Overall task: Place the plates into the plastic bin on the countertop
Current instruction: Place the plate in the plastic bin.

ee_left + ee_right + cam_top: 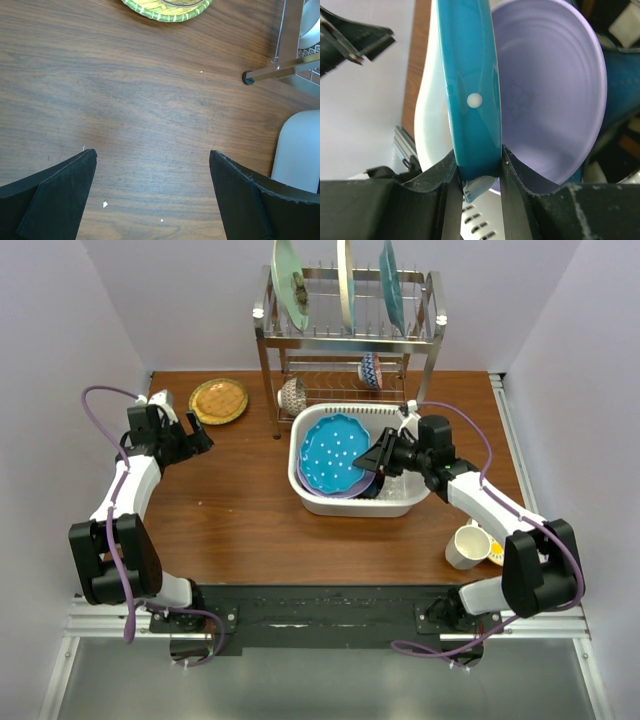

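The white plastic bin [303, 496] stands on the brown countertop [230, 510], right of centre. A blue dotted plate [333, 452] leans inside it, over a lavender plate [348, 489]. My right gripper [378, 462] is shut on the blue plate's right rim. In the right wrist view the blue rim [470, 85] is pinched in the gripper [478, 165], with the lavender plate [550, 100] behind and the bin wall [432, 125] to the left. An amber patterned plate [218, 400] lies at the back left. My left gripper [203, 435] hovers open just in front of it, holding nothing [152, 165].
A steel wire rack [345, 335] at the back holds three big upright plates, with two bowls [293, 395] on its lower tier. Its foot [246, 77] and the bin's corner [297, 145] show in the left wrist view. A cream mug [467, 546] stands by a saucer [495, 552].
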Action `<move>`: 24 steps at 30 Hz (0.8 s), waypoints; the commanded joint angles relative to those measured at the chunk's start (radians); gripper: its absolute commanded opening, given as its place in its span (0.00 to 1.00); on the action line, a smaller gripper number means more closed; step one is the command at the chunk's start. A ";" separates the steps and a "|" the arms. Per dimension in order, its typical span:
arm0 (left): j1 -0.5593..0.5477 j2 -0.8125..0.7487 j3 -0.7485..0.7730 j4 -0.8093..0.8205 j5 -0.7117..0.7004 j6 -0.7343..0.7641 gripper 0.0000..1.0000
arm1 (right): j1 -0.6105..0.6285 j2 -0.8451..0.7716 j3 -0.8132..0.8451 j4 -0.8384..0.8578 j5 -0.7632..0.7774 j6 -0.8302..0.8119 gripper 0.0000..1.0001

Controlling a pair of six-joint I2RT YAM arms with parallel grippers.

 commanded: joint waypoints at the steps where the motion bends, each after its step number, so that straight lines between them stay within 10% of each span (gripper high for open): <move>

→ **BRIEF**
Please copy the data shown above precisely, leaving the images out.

→ **THE ANSWER**
Overall task: Place the plates into the plastic bin on the countertop
Current instruction: Place the plate in the plastic bin.

ee_left + ee_right + cam_top: 

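The white plastic bin [303, 496] stands on the brown countertop [230, 510], right of centre. A blue dotted plate [333, 452] leans inside it, over a lavender plate [348, 489]. My right gripper [378, 462] is shut on the blue plate's right rim. In the right wrist view the blue rim [470, 85] is pinched in the gripper [478, 165], with the lavender plate [550, 100] behind and the bin wall [432, 125] to the left. An amber patterned plate [218, 400] lies at the back left. My left gripper [203, 435] hovers open just in front of it, holding nothing [152, 165].
A steel wire rack [345, 335] at the back holds three big upright plates, with two bowls [293, 395] on its lower tier. Its foot [246, 77] and the bin's corner [297, 145] show in the left wrist view. A cream mug [467, 546] stands by a saucer [495, 552].
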Action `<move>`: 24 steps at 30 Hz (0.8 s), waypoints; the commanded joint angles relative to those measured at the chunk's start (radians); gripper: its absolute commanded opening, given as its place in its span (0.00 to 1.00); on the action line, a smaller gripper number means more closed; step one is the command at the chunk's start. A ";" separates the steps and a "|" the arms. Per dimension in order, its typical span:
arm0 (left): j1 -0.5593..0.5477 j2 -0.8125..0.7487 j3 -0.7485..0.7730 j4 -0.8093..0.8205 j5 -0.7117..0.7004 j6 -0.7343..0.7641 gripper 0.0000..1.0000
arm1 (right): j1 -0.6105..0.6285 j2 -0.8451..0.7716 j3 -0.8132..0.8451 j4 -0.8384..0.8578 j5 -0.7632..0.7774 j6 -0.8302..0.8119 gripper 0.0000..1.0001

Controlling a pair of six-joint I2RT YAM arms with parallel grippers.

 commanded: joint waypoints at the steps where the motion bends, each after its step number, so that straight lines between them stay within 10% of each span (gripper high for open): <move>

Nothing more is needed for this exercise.